Sunshine laws open agency board meetings except for personnel and commercial issues. The purpose of these laws is to provide for the opportunity of the public to be informed about their use of publicly held assets.

The best defense against any potential problems about access to information in your files is a common one that we government workers have used since the time of President Nixon. Would you drop your morning coffee if the document you just filed appeared on the front page of the Washington Post tomorrow? It is advisable to regularly review your files and get rid of anything you do not want to see on the front page of your local paper. Encourage staff to insure that correspondence deals only with the issue(s) at hand and not to references to individuals or situations that you do not want publicly viewed. Sensitive correspondence should be returned to the sender. You are not responsible for records you do not have. If you can show you regularly clean your files, you will have little to worry about. But do not destroy anything once a request has been made. Requests for information are taken very seriously and must be responded to fully and promptly.

In conclusion, in addition to our institution's scholarly endeavors, we are all moderate to large sized businesses that are having to operate in a very public and litigious world. Those of us involved in managing and sharing visual resources are entering a challenging period of time. We have to present our images and information to the public in as broad a manner as possible and make use of images of our collections in a way that meets our educational mandates and provides support for the maintenance of those collections. We have a resource and a basis in law to help us use them wisely.

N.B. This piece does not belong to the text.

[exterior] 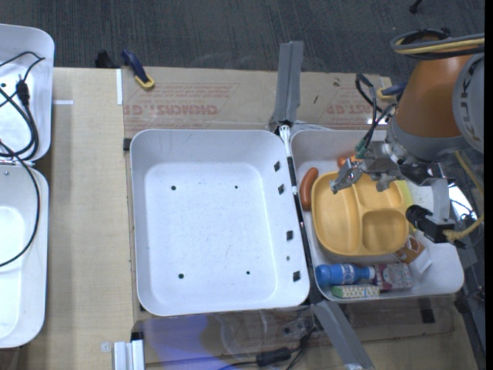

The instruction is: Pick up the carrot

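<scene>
I see my gripper (pixel 367 173) hovering over the yellow tray (pixel 362 222) in the right bin (pixel 443 282), fingers parted with nothing between them. The carrot (pixel 308 186) lies just left of the tray, against the bin's left wall. A bottle (pixel 346 274) rests below.

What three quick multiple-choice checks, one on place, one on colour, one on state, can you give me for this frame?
1. Which bin holds the divided tray?
A. left bin
B. right bin
C. neither

2. What colour is the tray?
A. yellow
B. green
C. black

3. Where is the gripper?
A. over the left bin
B. over the bare bench
C. over the tray's far rim

Answers: 1 B, it lies in the right bin. 2 A, plainly yellow. 3 C, it sits over the tray's far edge, near the carrot.
</scene>
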Robot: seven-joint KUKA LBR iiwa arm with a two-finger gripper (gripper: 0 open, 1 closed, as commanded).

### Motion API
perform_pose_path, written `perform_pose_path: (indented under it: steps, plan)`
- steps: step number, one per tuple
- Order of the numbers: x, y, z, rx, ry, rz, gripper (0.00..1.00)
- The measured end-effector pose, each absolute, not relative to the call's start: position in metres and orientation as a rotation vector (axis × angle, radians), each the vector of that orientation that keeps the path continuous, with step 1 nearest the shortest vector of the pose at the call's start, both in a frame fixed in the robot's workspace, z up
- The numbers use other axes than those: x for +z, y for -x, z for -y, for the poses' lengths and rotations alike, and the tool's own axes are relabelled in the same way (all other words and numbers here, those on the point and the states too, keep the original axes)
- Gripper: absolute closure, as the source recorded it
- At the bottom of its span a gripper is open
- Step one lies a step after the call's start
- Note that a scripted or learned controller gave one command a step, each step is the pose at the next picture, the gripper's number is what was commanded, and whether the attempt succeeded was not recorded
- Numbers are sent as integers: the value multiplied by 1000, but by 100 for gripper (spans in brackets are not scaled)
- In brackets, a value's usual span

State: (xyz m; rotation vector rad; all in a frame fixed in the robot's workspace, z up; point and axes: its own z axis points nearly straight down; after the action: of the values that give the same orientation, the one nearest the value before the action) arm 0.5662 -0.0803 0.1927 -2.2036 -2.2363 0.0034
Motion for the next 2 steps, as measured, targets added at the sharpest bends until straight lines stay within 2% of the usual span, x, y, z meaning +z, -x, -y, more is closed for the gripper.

I acknowledge as a source for much of the information I have provided, the many presentations I have attended at the American Law Institute - American Bar Association Legal Problems in Museum Administration programs since 1981. I strongly recommend that anyone who can attend these annual sessions do so. At minimum acquire and read the study materials. I also thank the most generous support and response to an inquiring mind that I have received from members of the Smithsonian Institution's Office of the General Counsel over many years, particularly Ildiko DeAngelis, James Douglas, Lauren Grant, and Christine Steiner.